Must-reads – and not just because I agree with them. The Economist’s sober devastation of much of what this president has done domestically (along with sober praise of some of the big and important decisions Bush has gotten right) is very well done. So is my old friend Niall Ferguson’s piece in the Wall Street Journal. I think it’s close to unarguable that a Bush second term, regrdless of whether you believe it would be good for the country, would be terrible for conservatism as a coherent political philosophy. You can only admire David Brooks for trying to find a sliver of coherence here, but the reality of what Bush has done and what he is likely to do has already made a mockery of conservatism as a governing ideology. It will take a period in opposition to put it back together.
OLASKY’S BIGOTRY: What to make of the following sentences in Marvin Olasky’s latest column about John Kerry’s, George W. Bush’s and Marvin Olasky’s Vietnam experiences:
“The other thing both [Bush and I] can and do say is that we did not save ourselves: God alone saves sinners (and I can surely add, of whom I was the worst). Being born again, we don’t have to justify ourselves. Being saved, we don’t have to be saviors.

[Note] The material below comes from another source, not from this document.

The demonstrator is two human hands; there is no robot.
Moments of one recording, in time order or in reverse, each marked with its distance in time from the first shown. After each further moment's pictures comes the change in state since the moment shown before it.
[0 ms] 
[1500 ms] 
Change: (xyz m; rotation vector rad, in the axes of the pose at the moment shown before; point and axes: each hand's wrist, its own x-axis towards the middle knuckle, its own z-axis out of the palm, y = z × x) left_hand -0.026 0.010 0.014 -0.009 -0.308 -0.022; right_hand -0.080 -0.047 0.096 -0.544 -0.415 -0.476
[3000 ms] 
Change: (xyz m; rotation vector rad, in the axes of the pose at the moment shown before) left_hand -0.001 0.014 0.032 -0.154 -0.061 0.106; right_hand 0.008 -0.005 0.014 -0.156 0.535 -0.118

John Kerry, once-born, has no such spiritual support, nor do most of his top admirers in the heavily secularized Democratic Party.”
You will note the term “once-born.” That means that the moral authority achieved by “born-again” evangelicals is unavailable to Catholics like Kerry, or indeed anyone outside the boundaries of fundamentalist Christianity. Hence Bush’s extraordinary ability to draw a line behind all his wasted, irresponsible years, and his current piety. Hence, according to Olasky, Kerry’s inability to question himself or his past. This is an almost seventeenth century piece of public sectarianism and anti-Catholic bigotry. But it’s now the Republican mainstream. (Hat tip: Josh.)